**Aim of the exercise**
Keep the lines exact and the pictures out as you repeat the following listing.

**Data for analysis**
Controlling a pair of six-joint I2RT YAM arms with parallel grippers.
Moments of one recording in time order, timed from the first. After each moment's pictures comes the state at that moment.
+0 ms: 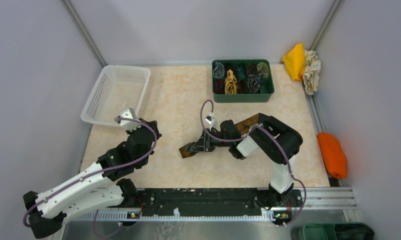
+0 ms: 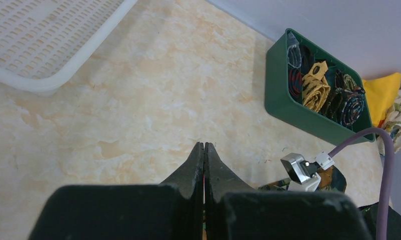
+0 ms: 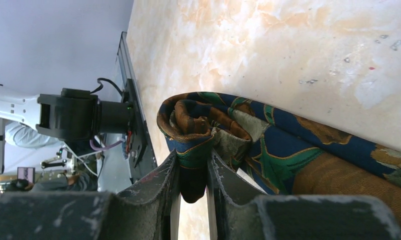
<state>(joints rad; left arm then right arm) -0.98 0.71 0.69 -0.38 -1.00 -0.87 0.73 1.86 0.56 0.96 -0.64 0.86</state>
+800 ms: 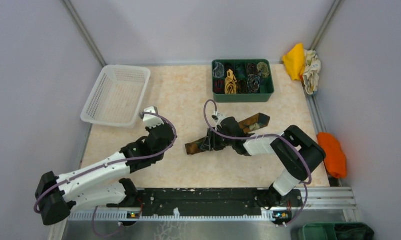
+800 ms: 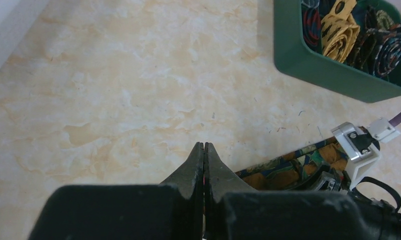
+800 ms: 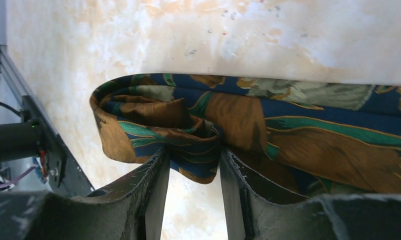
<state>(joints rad) -0.98 0.96 0.66 -0.21 -0.88 -0.84 0.71 1.60 0.58 0.39 -0.35 0.61</state>
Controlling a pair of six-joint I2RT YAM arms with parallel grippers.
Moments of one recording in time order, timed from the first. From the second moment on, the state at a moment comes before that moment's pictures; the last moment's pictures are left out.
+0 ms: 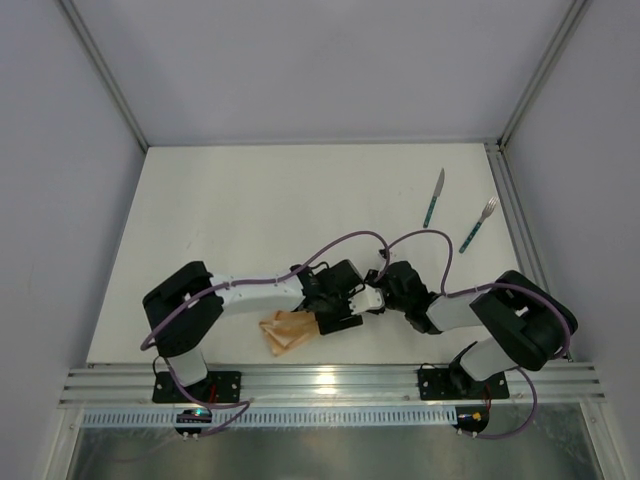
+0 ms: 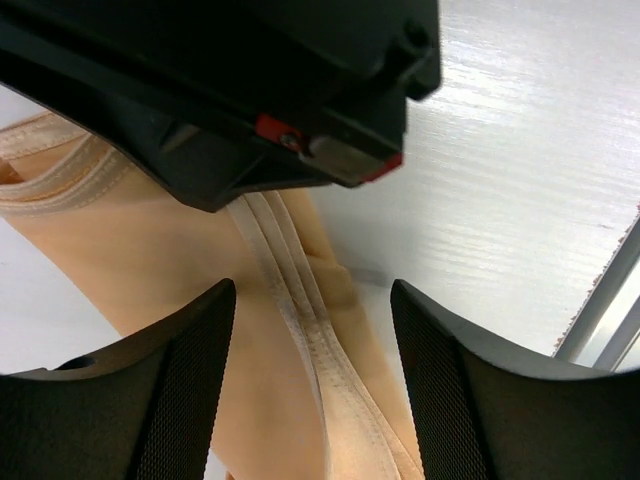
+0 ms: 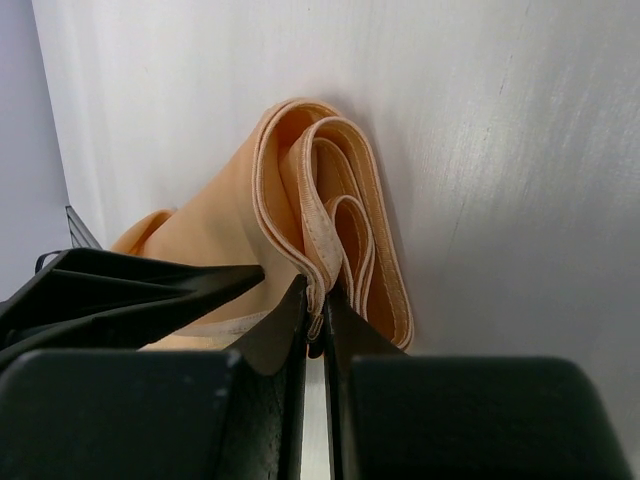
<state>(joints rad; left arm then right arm) -1.09 1.74 1.05 -0.45 0.06 0.29 0.66 1.49 0.28 0.62 -0.25 0.95</state>
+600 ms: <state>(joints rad) -1.10 1.67 0.94 -0.39 -0.06 0.44 0.71 1.47 0.26 0.66 -0.15 1.03</state>
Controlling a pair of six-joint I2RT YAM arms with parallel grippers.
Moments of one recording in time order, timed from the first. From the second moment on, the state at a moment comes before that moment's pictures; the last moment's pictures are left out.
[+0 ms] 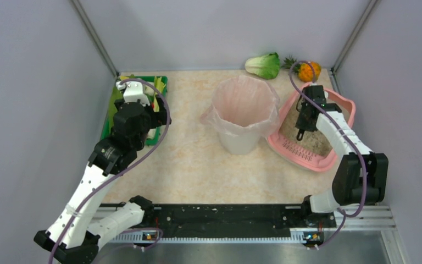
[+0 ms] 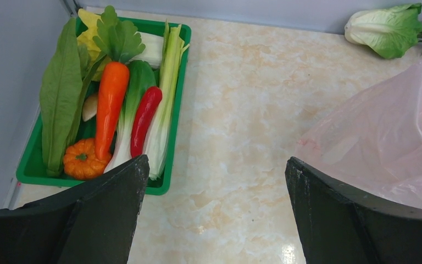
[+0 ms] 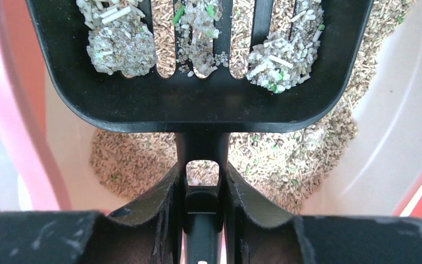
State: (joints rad) left arm -0.51 0.89 1.19 -0.61 -0.49 -0.29; right arm 0.04 1.45 1.08 -0.65 0.23 0.36
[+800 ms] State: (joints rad) left arm -0.51 0.91 1.11 -0.52 -0.41 -0.29; right arm -0.08 1.47 1.24 -1.07 -0.11 0.28
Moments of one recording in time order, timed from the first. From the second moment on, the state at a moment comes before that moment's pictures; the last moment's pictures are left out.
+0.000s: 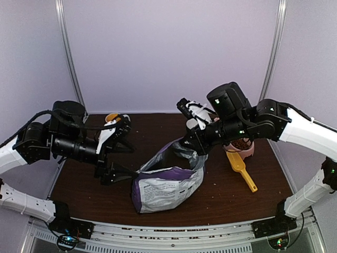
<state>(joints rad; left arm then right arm) -1.09 0.98 1.12 -0.63 0.29 0.13 1.08 1.42 1.49 -0.73 0.02 0.26</state>
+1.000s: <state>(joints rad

**Response box**
Controlling a pair of six-joint I2RT YAM arms with parallel grippers.
Moments of one recording in time order, timed from the first. After each moment's pictures comes the state at that moment.
+0 ms: 
+0 ms: 
+0 ms: 
<state>(joints rad; left arm then right arm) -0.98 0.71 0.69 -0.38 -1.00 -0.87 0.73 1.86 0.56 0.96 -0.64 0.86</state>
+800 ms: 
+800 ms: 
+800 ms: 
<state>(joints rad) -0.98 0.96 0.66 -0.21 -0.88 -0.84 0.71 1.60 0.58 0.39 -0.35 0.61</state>
Controlling a pair of six-joint I2RT YAM arms with parallel grippers.
Moments of one recording in time order, timed from the first. From the second moment on, the state at a moment comes before that moment's pictures; the last moment's pictures are left out.
+0 ms: 
+0 ms: 
+0 ms: 
<state>(joints rad; left arm then right arm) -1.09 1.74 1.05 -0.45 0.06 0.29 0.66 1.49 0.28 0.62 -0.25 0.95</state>
+600 ms: <state>(joints rad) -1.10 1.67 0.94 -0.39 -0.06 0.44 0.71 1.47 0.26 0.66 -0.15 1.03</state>
Controlling a pair of six-joint I2RT YAM arms with parallel grippers.
Moments of one recording in time order, timed from the first. From the second moment on, the state at a moment comes before that moment's pictures; the last moment's pictures are left out.
[+0 ms] 
[+0 ms] 
[+0 ms] 
State: (joints rad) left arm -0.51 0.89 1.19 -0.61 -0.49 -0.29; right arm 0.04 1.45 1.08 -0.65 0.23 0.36
[+800 ms] State: (joints rad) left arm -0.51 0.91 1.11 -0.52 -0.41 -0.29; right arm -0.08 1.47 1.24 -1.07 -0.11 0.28
Moments of one recording in time order, timed from the first. From the second moment on, the state at a moment comes before that moment's pictures; the last moment's pictures are left out.
+0.000s: 
<state>(joints rad; left arm then right arm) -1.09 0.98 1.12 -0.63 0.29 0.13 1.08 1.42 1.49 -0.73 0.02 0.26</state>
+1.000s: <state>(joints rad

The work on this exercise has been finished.